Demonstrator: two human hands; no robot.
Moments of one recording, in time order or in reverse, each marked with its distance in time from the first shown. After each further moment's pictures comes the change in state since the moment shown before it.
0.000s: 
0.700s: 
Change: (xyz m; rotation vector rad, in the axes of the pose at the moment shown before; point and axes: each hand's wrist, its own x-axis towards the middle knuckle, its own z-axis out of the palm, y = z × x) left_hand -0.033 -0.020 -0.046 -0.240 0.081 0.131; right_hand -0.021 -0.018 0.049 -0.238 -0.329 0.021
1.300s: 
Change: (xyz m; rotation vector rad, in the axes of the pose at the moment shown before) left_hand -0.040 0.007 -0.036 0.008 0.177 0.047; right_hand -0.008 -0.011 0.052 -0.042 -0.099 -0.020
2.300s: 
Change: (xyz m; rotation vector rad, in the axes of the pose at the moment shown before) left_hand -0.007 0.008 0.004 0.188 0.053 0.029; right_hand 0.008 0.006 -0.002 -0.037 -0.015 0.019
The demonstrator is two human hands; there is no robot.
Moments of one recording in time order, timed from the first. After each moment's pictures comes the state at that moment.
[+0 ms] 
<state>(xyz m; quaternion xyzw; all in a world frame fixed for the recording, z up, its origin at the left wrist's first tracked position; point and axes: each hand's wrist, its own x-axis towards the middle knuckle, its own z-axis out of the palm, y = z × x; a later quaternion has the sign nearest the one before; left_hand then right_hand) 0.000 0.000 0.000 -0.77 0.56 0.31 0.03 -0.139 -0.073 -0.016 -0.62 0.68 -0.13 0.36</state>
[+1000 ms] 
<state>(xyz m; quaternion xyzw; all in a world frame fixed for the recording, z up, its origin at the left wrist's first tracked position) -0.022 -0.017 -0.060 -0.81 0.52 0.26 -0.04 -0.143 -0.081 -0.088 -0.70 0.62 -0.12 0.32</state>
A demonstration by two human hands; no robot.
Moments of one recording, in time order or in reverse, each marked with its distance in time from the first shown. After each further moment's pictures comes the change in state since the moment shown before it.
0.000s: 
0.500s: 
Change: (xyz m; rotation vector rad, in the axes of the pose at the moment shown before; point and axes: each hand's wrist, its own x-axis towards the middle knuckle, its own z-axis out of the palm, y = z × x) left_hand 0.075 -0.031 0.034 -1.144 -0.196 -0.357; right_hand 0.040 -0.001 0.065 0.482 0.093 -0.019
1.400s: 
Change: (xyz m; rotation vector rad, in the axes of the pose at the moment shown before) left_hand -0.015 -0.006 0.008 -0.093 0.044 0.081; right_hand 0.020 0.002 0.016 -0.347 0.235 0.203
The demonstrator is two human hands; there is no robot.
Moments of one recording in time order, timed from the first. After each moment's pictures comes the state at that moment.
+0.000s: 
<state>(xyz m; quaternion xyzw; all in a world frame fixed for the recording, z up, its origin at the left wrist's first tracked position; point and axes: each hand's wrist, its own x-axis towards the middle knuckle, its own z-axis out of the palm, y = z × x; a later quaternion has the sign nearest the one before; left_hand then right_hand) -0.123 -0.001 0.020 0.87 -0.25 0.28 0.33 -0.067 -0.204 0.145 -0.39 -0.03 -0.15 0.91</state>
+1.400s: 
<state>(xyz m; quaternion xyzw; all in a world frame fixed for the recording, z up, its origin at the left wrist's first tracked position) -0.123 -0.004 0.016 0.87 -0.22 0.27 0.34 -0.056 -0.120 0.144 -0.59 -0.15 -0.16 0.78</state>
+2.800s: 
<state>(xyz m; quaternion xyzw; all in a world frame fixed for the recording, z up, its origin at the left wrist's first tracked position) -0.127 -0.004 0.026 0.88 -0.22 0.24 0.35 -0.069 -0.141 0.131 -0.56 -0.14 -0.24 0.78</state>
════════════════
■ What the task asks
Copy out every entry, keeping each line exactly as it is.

■ Task solution
Demonstrator: two human hands; no robot.
Moments of one recording, in time order or in reverse, each marked with its distance in time from the first shown. After each further moment's pictures comes the change in state since the moment shown before it.
0.000s: 
0.700s: 
Change: (xyz m; rotation vector rad, in the axes of the pose at the moment shown before; point and axes: each hand's wrist, its own x-axis towards the middle knuckle, its own z-axis out of the palm, y = z × x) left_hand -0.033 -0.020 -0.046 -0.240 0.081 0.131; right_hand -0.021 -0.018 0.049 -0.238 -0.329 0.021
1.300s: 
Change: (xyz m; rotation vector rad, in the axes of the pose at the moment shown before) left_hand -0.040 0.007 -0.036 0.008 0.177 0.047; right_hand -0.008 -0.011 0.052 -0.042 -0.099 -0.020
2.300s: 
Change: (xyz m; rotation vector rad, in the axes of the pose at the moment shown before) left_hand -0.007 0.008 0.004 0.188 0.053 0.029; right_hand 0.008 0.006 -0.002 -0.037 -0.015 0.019
The demonstrator is two human hands; there is no robot.
Moments of one recording in time order, timed from the first. After each moment's pictures comes the state at that moment.
[+0 ms] 
<state>(xyz m; quaternion xyzw; all in a world frame fixed for the recording, z up, its origin at the left wrist's first tracked position; point and axes: each hand's wrist, its own x-axis towards the middle knuckle, its own z-axis out of the palm, y = z × x; a later quaternion has the sign nearest the one before; left_hand then right_hand) 0.000 0.000 0.000 -0.77 0.56 0.31 0.03 -0.139 -0.073 -0.016 -0.62 0.68 -0.13 0.36</state>
[+1000 ms] 
<state>(xyz m; quaternion xyzw; all in a world frame fixed for the recording, z up, its origin at the left wrist's first tracked position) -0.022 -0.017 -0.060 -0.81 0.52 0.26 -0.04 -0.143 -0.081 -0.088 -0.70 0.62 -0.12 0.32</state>
A demonstration by two human hands; no robot.
Moments of one recording, in time order or in reverse, each marked with its distance in time from the first shown. After each further moment's pictures comes the change in state since the moment shown before it.
0.000s: 
0.500s: 
Change: (xyz m; rotation vector rad, in the axes of the pose at the moment shown before; point and axes: each hand's wrist, its own x-axis towards the middle knuckle, its own z-axis out of the palm, y = z × x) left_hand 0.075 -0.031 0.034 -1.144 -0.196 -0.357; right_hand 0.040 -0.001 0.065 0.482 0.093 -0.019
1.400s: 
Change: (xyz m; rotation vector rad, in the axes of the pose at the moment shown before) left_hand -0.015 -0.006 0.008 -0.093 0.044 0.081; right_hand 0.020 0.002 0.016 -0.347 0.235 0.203
The demonstrator is two human hands; there is no robot.
Moments of one recording in time order, timed from the first. After each moment's pictures comes the state at that moment.
+0.000s: 
<state>(xyz m; quaternion xyzw; all in a world frame fixed for the recording, z up, its origin at the left wrist's first tracked position; point and axes: each hand's wrist, its own x-axis towards the middle knuckle, its own z-axis out of the palm, y = z × x; a later quaternion has the sign nearest the one before; left_hand then right_hand) -0.123 -0.001 0.020 0.87 -0.25 0.28 0.33 -0.067 -0.204 0.145 -0.39 -0.03 -0.15 0.91</state>
+1.400s: 
<state>(xyz m; quaternion xyzw; all in a world frame fixed for the recording, z up, its origin at the left wrist's first tracked position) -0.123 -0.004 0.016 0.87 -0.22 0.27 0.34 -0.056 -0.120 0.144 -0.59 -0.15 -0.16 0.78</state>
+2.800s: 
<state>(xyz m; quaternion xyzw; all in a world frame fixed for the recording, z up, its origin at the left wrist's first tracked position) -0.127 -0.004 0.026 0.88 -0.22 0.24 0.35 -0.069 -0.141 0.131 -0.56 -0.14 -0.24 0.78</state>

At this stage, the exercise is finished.